Ah, to be a teenager working a dying roller rink in 1980s Texas in Skateland, a spot-on-looking period pic starring Twilight's Ashley Greene. At least it beats what Greene's fellow vampire franchise starlet Kristen Stewart's going through in Welcome to the Rileys as a teenage hooker saved by the platonic friendship of James Gandolfini's older man. In the documentary Teenage Paparazzo, actor Adrian Grenier ponders what it means to have a 13-year-old photog feeding the tabloid machine, while Joel Schumacher directs Gossip Girl's Chace Crawford as a privileged Manhattan teen-turned-drug dealer in Twelve, based on the novel by Nick McDonell.

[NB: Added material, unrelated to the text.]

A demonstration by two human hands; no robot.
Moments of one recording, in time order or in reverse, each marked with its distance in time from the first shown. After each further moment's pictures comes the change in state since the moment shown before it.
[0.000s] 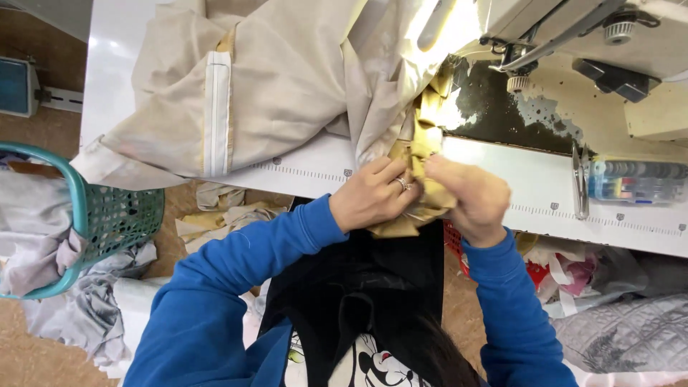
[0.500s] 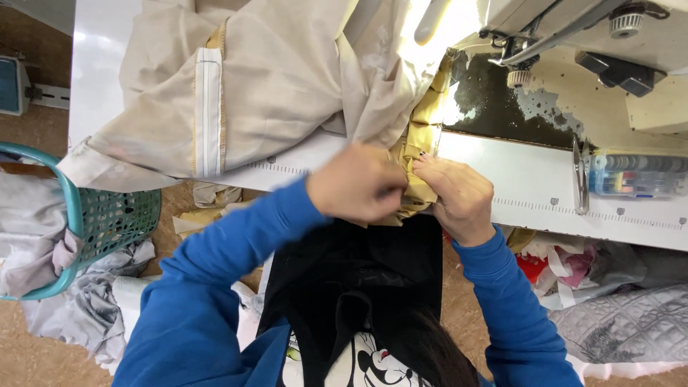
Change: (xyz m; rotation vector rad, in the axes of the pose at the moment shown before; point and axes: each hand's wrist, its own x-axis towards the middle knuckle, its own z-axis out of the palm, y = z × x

The drug tales abound as Jesse Eisenberg's Hasidic Jew smuggles Ecstasy into New York City (Holy Rollers) and, on a decidedly lighter note, a high school valedictorian (Matt Bush) who's just smoked weed for the first and only time must get the entire school high to avoid being expelled (HIGH School, also starring Adrien Brody, Michael Chiklis, and Colin Hanks).
ARTISTS AND THEIR ART
Filmmakers love to put their fellow artists front and center. We get especially excited when said artists are legends like Allen Ginsberg (Howl, starring James Franco as the young Beat poet), John Lennon (the buzzed-about Nowhere Boy, directed by Sam Taylor Wood), or Joan Jett (played with attitude by Kristen Stewart, with Scout Taylor-Compton, Stella Maeve, Alia Shawkat, and Stewart's New Moon co-star Dakota Fanning as Cherie Currie filling out The Runaways).

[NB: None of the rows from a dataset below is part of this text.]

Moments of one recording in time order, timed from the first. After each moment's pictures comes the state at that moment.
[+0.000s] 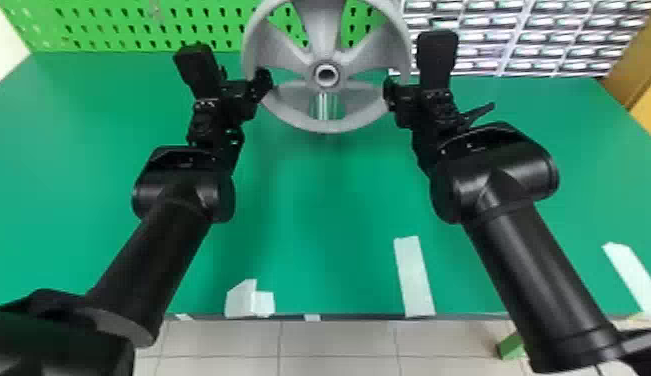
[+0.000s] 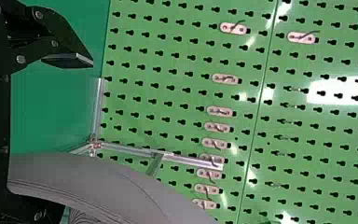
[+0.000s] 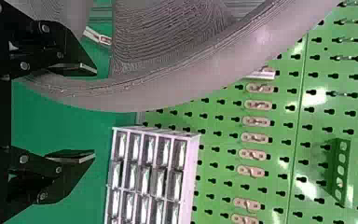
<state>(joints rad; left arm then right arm) -0.56 0.06 -0.20 -0.89 0.30 -0.18 0.06 -0.43 -0.04 0.28 -1.38 -0.10 0.40 -0.26</state>
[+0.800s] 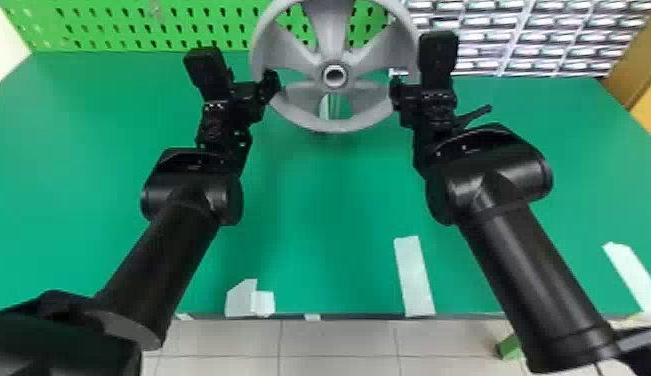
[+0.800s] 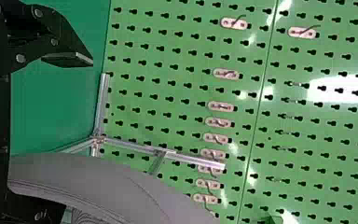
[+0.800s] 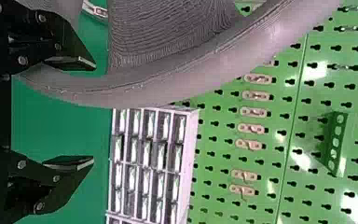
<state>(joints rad) -0.55 0.04 -0.22 -0.89 0.28 -0.19 0.06 -0.44 -0.03 0.30 -1.36 -0.11 0.38 -0.39</state>
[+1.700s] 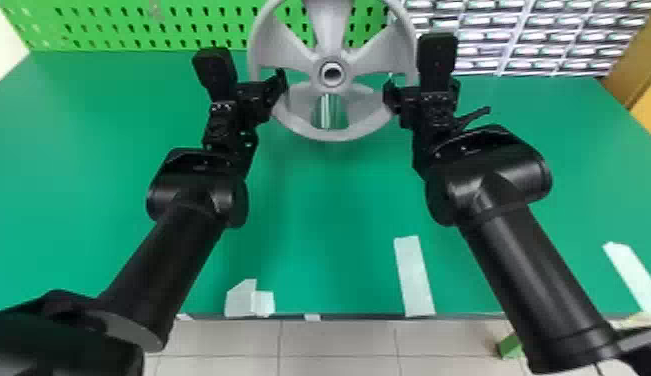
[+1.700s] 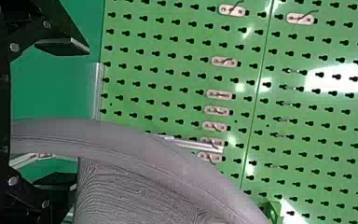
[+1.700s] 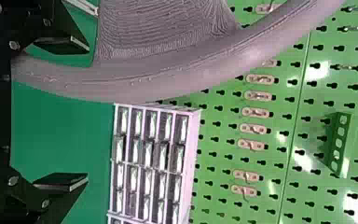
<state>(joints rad) -0.55 0.03 -0.25 -0.90 0.28 -0.21 0.05 -0.44 -0.04 0.31 -1.36 -0.12 0.38 -0.39</state>
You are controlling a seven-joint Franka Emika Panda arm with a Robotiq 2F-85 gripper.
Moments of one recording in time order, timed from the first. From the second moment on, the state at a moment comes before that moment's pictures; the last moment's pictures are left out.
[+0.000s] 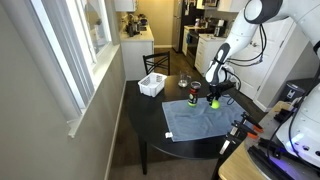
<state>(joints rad) -0.22 0.94 -0.10 -2.03 0.03 2.79 -0.16</state>
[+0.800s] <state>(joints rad) -0.33 0.59 0.07 -2.21 0.06 2.79 -0.25</state>
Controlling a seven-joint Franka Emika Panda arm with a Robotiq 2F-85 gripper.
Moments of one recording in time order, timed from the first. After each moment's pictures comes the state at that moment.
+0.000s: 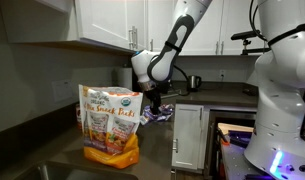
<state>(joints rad) 0.10 0.24 -0.25 -2.34 -0.48 2.38 0.19</state>
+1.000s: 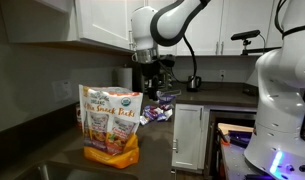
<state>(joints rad) 0.09 -0.16 0.01 -2.47 -0.24 2.18 0.07</state>
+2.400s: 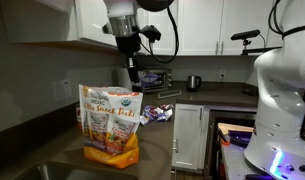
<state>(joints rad) 0.15 -0.13 0.20 -2.21 -0.36 1.95 0.07</state>
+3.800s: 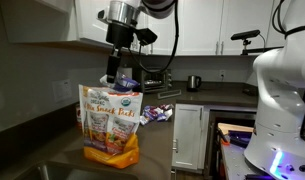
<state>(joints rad) 0.18 -0.19 0.15 -2.32 0.08 2.41 -0.32</state>
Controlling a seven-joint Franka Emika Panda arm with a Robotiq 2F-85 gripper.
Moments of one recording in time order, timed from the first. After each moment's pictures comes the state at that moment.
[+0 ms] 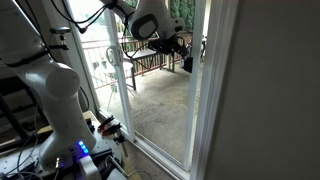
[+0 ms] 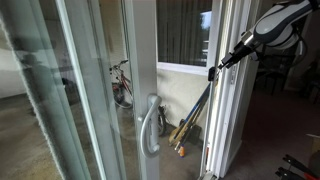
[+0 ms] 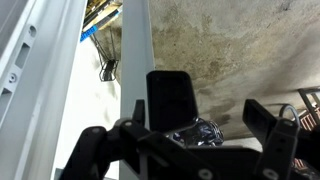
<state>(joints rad) 0.28 -0.28 -0.44 -2.51 0.23 2.90 -0.32</state>
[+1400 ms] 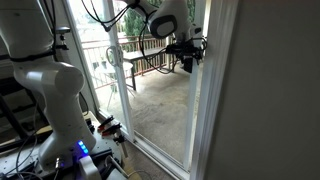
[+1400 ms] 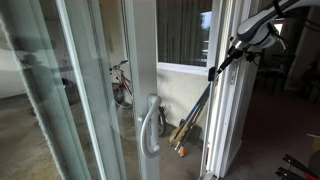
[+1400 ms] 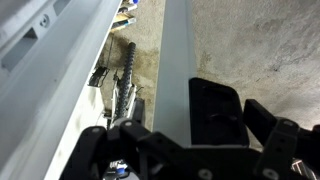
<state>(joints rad) 0.45 -0.04 -0.70 -2.26 0.37 2.70 -0.79</state>
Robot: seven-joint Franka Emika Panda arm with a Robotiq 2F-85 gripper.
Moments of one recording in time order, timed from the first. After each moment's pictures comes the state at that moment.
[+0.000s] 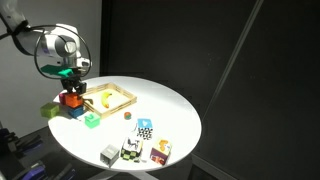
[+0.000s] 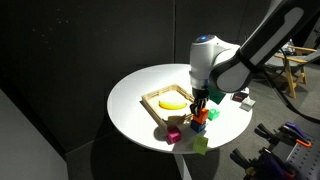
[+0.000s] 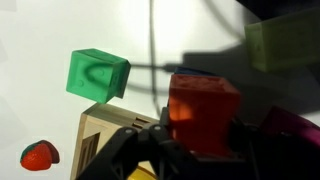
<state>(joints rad) 0.25 0.31 0.04 -2.35 -0.27 2.59 0.34</state>
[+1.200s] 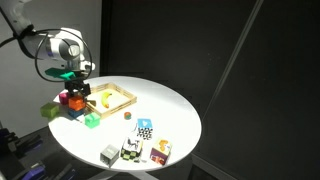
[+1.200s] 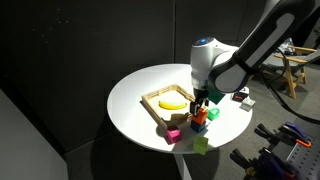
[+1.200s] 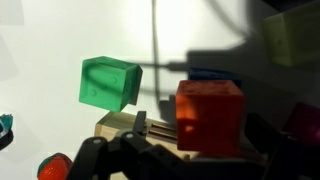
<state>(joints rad) 0.26 0.34 0.00 -2.33 -0.27 2.59 0.39</state>
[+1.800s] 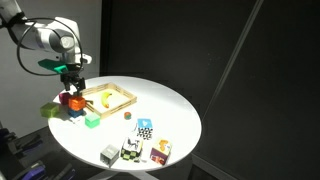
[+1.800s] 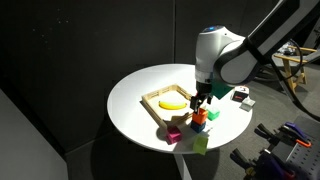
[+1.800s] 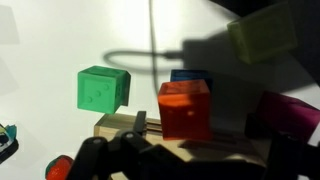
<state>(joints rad) 0.26 0.22 0.03 -2.41 -0.16 2.58 0.39</state>
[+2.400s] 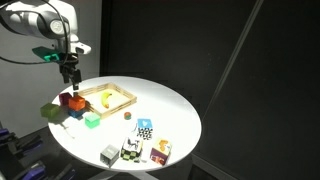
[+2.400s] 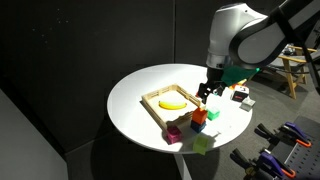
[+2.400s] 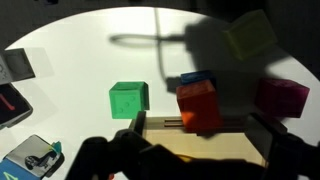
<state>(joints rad) 0.21 0.00 0.04 -2.51 -0.10 2.50 0.47</state>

For more highbrow explorations, director Tamra Davis pays homage to Jean-Michel Basquiat in the documentary Jean-Michel Basquiat: The Radiant Child, and comedian Louis C.K. directs himself, sorta, in his own stand-up comedy concert Louis C.K.: Hilarious.
SCARY STUFF AT MIDNIGHT
Sundance's midnight programming includes a batch of horror pics you should put on your radar for the coming year. In Buried, Spanish director Rodrigo Cortes places hunky Ryan Reynolds in a familiar nightmare: buried alive in a coffin with only a lighter and a cell phone to help him escape. His innovative twist? Reynolds is an American contractor in Iraq.

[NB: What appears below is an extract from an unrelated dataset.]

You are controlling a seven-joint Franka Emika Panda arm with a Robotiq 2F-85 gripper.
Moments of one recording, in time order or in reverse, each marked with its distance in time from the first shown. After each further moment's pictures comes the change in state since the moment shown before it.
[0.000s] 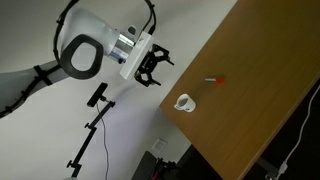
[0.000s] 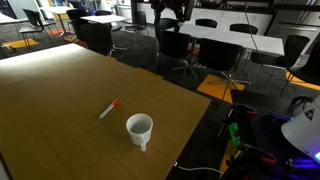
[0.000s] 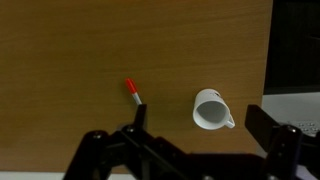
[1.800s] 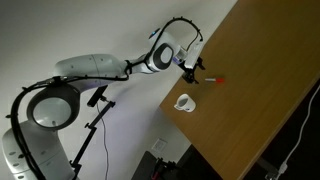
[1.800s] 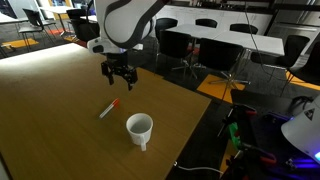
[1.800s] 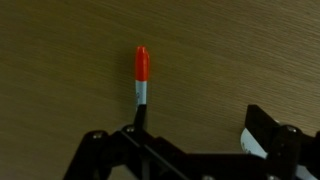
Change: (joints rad) arm -0.059 0.842 0.216 0.613 -0.086 0.093 -0.192
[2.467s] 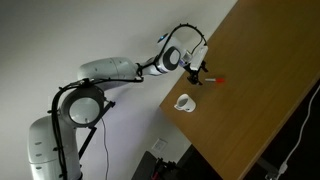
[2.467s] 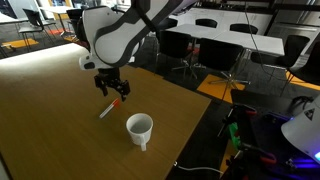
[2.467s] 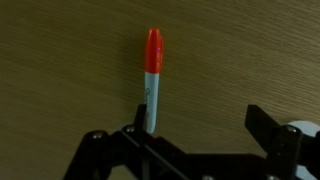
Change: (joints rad) arm 0.000 0.182 0.044 0.193 -0.052 -0.039 0.042
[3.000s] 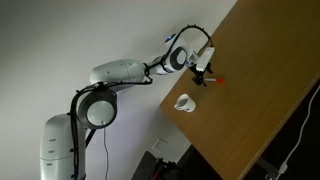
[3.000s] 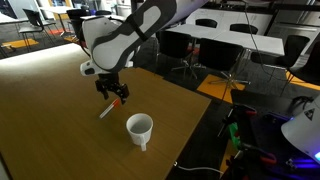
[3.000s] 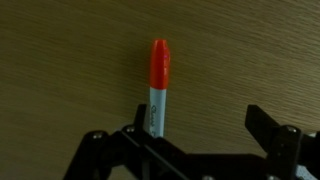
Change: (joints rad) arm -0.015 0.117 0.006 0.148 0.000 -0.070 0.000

Cube director Vincenzo Natali offers the highly anticipated creature feature Splice, in which scientists Sarah Polley and Adrien Brody play God with human and animal DNA, resulting in a new kind of horrifying monster.
On the flip side, it's the sinister, slow-building horrors of peril and desperation that catch up to three college kids (Emma Bell, Shawn Ashmore, and Kevin Zegers) in Adam Green's Frozen, who find out what they're made of when they're trapped on a ski lift together in zero-degree weather for a week.
Lastly, we can't wait for Tucker & Dale vs. Evil, a tongue-in-cheek, spiritual cousin to Shaun of the Dead about two textbook hillbillies (Tyler Labine and Alan Tudyk) who, through a series of misunderstandings with coeds in the woods, are mistaken for psycho killers. (Naturally, hilarity ensues.)